Desenvolvido pela companhia farmacêutica Oxford Biomédica, o ProSavin utiliza vírus modificados como uma forma de introduzir, dentro dos neurônios, genes que acionam a produção de dopamina. A redução da substância no cérebro, ocasionada pela morte de neurônios, é justamente uma das características da doença de Parkinson.

Segundo Hantraye, testes em macacos mostraram efeito superior ao tratamento tradicional da doença. Porém, foi preciso superar obstáculos para adequar a técnica aos pacientes. “Em alguns casos, os vírus que usamos nos testes em animais atuam de forma diferente em humanos.

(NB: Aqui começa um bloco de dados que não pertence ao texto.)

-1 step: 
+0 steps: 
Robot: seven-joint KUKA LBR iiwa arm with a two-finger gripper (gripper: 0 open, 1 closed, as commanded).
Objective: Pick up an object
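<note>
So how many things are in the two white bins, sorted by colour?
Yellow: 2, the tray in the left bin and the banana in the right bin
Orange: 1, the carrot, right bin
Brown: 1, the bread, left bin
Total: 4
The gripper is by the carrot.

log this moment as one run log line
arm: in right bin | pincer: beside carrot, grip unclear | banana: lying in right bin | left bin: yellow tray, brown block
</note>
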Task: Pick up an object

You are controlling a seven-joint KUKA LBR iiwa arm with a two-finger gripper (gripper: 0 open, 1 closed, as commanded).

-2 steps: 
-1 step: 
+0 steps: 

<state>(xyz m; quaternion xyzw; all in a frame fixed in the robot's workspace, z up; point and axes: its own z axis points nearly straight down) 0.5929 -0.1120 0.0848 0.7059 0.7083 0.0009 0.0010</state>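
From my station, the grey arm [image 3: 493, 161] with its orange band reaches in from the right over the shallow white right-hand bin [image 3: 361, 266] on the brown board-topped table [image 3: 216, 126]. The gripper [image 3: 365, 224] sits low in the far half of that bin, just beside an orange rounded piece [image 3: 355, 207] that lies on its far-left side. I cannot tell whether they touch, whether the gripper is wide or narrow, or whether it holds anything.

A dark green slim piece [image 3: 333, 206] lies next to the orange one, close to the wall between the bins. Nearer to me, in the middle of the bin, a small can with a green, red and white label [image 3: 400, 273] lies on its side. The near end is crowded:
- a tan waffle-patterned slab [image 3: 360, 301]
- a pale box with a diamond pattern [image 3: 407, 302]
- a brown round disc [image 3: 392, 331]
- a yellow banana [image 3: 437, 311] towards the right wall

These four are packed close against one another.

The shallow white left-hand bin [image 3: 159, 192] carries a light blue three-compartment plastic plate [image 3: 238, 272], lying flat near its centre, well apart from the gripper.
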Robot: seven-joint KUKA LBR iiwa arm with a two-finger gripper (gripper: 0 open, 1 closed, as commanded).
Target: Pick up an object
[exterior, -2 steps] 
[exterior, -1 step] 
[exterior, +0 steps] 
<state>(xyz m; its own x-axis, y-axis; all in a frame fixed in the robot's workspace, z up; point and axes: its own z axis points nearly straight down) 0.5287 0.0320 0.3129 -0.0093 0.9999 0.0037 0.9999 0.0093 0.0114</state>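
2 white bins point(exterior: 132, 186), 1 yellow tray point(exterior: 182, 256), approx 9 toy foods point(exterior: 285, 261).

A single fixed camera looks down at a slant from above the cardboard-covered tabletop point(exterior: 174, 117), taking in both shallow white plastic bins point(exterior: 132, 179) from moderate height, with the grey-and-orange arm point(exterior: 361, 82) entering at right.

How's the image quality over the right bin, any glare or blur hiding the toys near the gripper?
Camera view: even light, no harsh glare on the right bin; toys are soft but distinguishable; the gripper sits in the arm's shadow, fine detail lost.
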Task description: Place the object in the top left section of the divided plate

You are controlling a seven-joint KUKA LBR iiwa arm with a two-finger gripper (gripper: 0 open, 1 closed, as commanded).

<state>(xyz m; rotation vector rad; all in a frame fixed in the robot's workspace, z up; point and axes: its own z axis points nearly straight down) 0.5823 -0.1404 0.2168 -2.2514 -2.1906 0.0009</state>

Alguns dos vírus mais eficientes para transmitir os genes podem produzir resposta imunológica grave nas pessoas. Precisamos encontrar o vetor certo para cada espécie e torná-lo seguro”, explicou o neurobiologista. Embora não seja uma cura para a doença, a expectativa é de que a terapia genética consiga controlar os sintomas da patologia, sem os efeitos colaterais das drogas usadas atualmente.

Fatores genéticos em doenças infecciosas e neurodegenerativas

Encontrar conexões entre doenças infecciosas, autoimunes e neurodegenerativas é um dos objetivos do trabalho apresentado no seminário ‘Fiocruz-Aviesan’ pelo pesquisador Milton Ozório Moraes, do Laboratório de Hanseníase do IOC. Ele mostrou que a infecção por Mycobacterium leprae – agente causador da doença – é facilitada pela ativação de um grupo específico de genes, que são induzidos pela substância interferon tipo 1 – um mecanismo que também está presente em outras doenças.

“Algumas drogas que são utilizadas para tratamento de determinada patologia também poderiam funcionar para outras, porque inibem respostas semelhantes do organismo. Porém alguns medicamentos nunca foram testados, porque pensamos que a hanseníase é uma doença infecciosa e basta matar a bactéria para curá-la. Mas não é bem assim”, afirma Moraes.

Em infecções virais, já foi observado que a via do interferon tipo 1 ativa uma resposta imune que provoca a destruição do material genético dos vírus. No entanto, esta reação é inócua no caso de bactérias e micobactérias. A M. leprae ‘engana’ o organismo, provocando uma resposta imune semelhante à que um vírus provocaria. Na equação, entra também a resposta individual de cada paciente. “O risco de adoecer não está associado unicamente à exposição ao agente infeccioso. Existe uma influência genética, inerente a cada indivíduo. Algumas pessoas são mais suscetíveis a infecções, outras a doenças cardiovasculares e outras a patologias neurodegenerativas”, explica Moraes.